Mr. Updike’s four keenly observed Rabbit novels (“Rabbit, Run,” 1960; “Rabbit Redux,” 1971; “Rabbit Is Rich,” 1981; and “Rabbit at Rest,” 1990) chronicled the adventures of one Harry Rabbit Angstrom — high school basketball star turned car salesman, householder and errant husband — and his efforts to cope with the seismic public changes (from feminism to the counterculture to antiwar protests) that rattled his cozy nest.

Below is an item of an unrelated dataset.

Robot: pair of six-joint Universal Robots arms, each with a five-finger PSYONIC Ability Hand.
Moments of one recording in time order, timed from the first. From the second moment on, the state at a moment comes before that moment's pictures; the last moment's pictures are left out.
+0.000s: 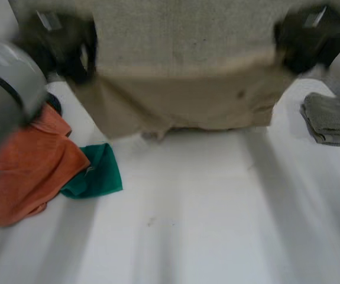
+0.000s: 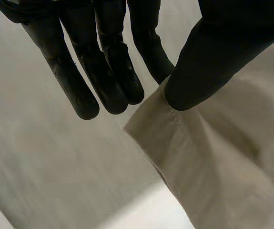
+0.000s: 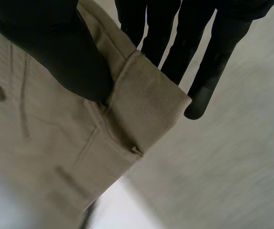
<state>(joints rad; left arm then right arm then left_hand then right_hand) 4.18 -1.71 -1.10 2.83 -1.70 3.38 1.84 -1.36 1.12 0.18 1.36 2.66 1.14 1.19 1.19 1.20 0.99 1.10 1.17 1.18 1.19 0.99</state>
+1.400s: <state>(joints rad) 4.19 -1.96 -1.69 3.37 -1.65 3.55 1.92 -0.90 1.32 -0.32 1.31 2.51 1.14 1.20 1.20 1.20 1.00 1.10 1.17 1.19 1.20 1.01</state>
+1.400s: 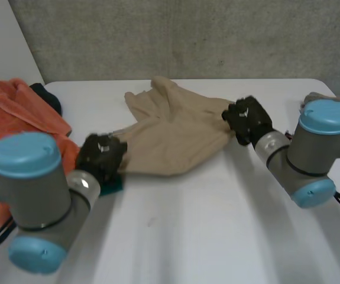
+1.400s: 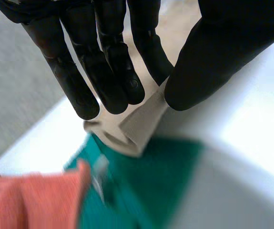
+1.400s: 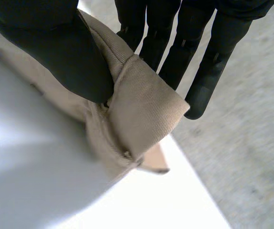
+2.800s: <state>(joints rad) 4.31 -2.73 -0.51 2.86 -1.17 3.75 1.83 -1.20 1.77 0.07 1.35 2.38 0.94 0.93 0.93 0.92 0.74 1.10 1.17 1.19 1.20 1.02</state>
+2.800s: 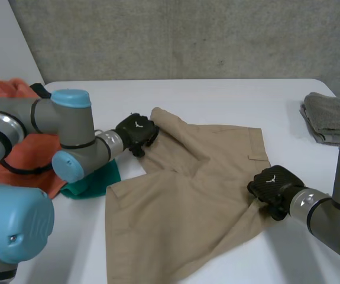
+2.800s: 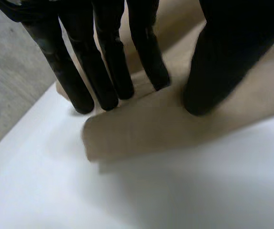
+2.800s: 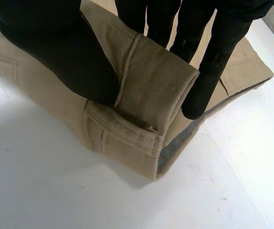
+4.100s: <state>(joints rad) 4.11 -1.73 -1.60 2.83 -1.71 3.45 1.85 -1.23 1.75 0.04 1.34 2.57 0.41 0.40 0.40 0.40 0.23 1.10 1.17 1.19 1.20 1.02</state>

Harry, who self-importantly compared his own fall from grace to this country’s waning power on the global stage, his business woes to the national deficit, was both a representative American of his generation and a kind of scientific specimen — an index to the human species and its propensity for doubt and narcissism and self immolation.
He wrote about the mundane, and underneath his pen it became spectacular.

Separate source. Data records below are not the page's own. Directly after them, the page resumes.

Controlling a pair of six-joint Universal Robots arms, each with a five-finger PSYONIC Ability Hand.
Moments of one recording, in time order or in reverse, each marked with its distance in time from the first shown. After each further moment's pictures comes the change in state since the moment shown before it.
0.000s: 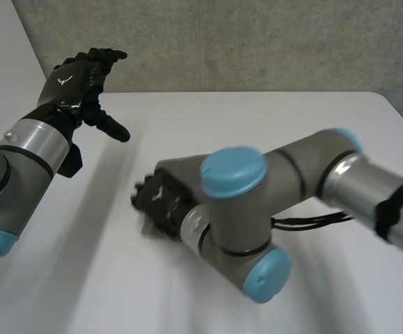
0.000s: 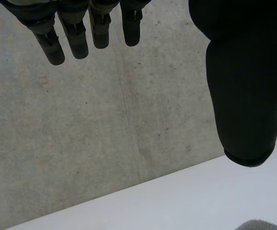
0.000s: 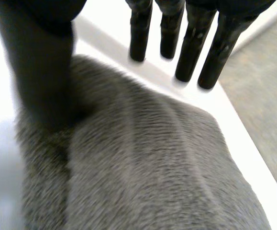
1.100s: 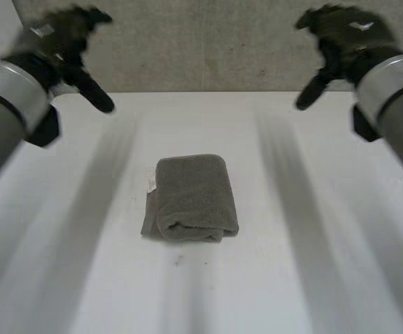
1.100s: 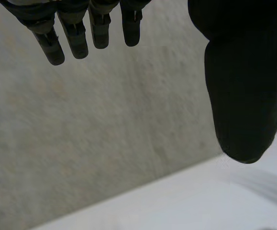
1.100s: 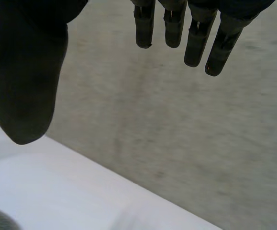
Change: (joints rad) left arm -0.054 0.031 0.344 -0.414 -0.139 0.083; right arm -0.428 -0.613 0.183 0.070 0.225 0.554; left_hand 0.000 0.000 -0.003 0.000 0.000; right_hand -0.118 -0.082 -0.128 -0.111 -0.102
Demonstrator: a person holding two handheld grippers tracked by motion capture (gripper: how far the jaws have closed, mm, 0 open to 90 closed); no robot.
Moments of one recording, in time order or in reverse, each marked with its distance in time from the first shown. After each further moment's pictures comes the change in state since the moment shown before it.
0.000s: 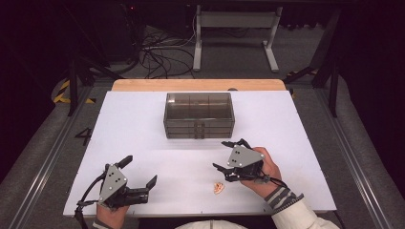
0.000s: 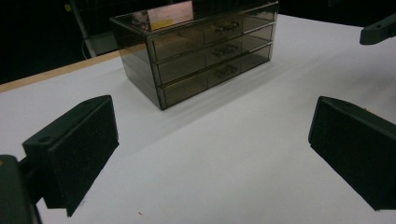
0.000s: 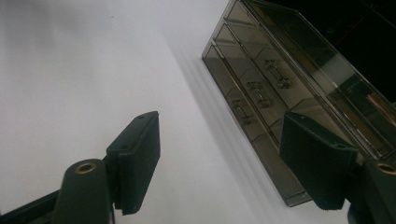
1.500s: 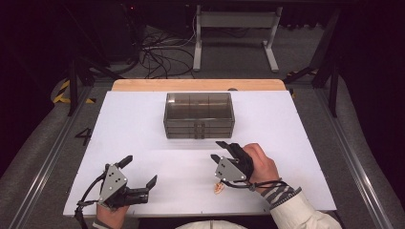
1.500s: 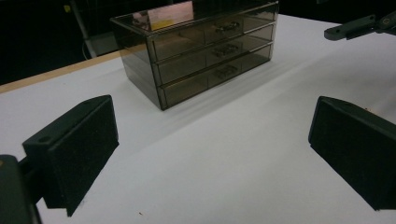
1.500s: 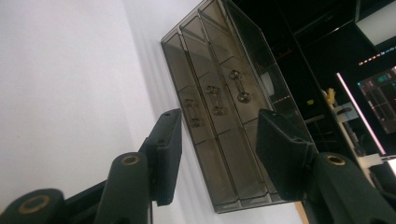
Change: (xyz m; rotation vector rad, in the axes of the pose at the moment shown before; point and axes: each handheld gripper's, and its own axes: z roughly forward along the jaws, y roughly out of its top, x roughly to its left) left arm 0.000 0.000 0.000 -0.003 0.001 0.000; right arm 0.024 0.006 0.018 0.054 -0.265 -0.338
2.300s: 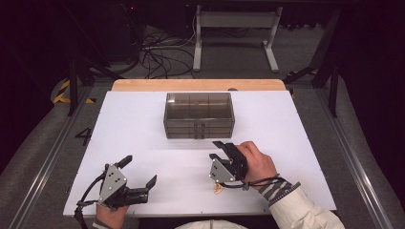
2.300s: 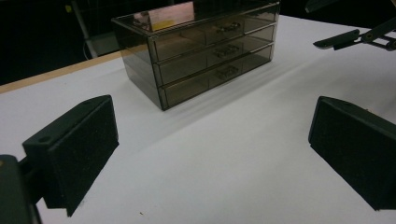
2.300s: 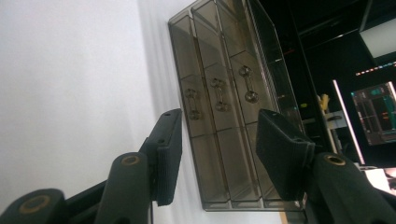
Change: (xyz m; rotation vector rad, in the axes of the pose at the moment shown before) left arm 0.000 0.000 -0.001 -0.001 0.003 0.000; right arm 0.005 0.005 0.012 0.066 -0.002 -0.151
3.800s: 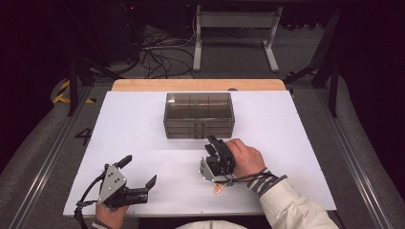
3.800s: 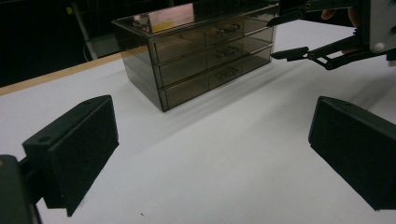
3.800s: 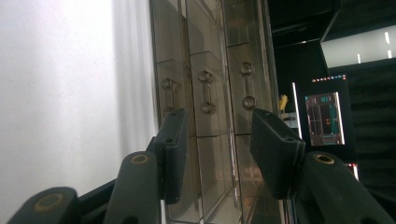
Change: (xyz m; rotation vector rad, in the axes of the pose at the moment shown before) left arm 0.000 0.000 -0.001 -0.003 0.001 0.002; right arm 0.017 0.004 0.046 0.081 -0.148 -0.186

“I would write ads for deodorants or labels for catsup bottles, if I had to,” he told The Paris Review in 1967. “The miracle of turning inklings into thoughts and thoughts into words and words into metal and print and ink never palls for me.”
His essays and criticism alone filled more than a dozen volumes, and ranged from “Golf Dreams: Writings on Art” (1996) to “Just Looking: Essays on Art” (1989) and “Still Looking: Essays on American Art” (2005) to “Self-Consciousness: Memoirs” (1989) to his famous piece on the baseball star Ted Williams’s last game, “Hub Fans Bid Kid Adieu” (1977), which first appeared in The New Yorker on Oct. 22, 1960.
While his vast output of poetry tended toward light verse, in “Midpoint and Other Poems” (1969), the title work undertakes a self-examination at age 35, comically combining a homage to past great poets, autobiography and experimental typography in what the author called “a joke on the antique genre of the long poem.”
The poem concludes:
Born laughing, I’ve believed in the absurd,
Which brought me this far; henceforth, if I can,
I must impersonate a serious man.
As his fiction matured, Mr. Updike’s prose grew leaner and more muscular, and his novels waxed more exotic in form, locale and subject matter, especially in “The Coup” (1978), set in an imaginary African country; “Brazil” (1994), a venture in magic realism; “Toward the End of Time” (1997), whose story occurs in 2020, following a war between the United States and China; “Gertrude and Claudius” (2000), about Hamlet’s mother and uncle, and “The Terrorist” (2006), a fictional study of a convert to Islam who tries to blow up the Lincoln Tunnel.
Godspeed to one of the great American authors.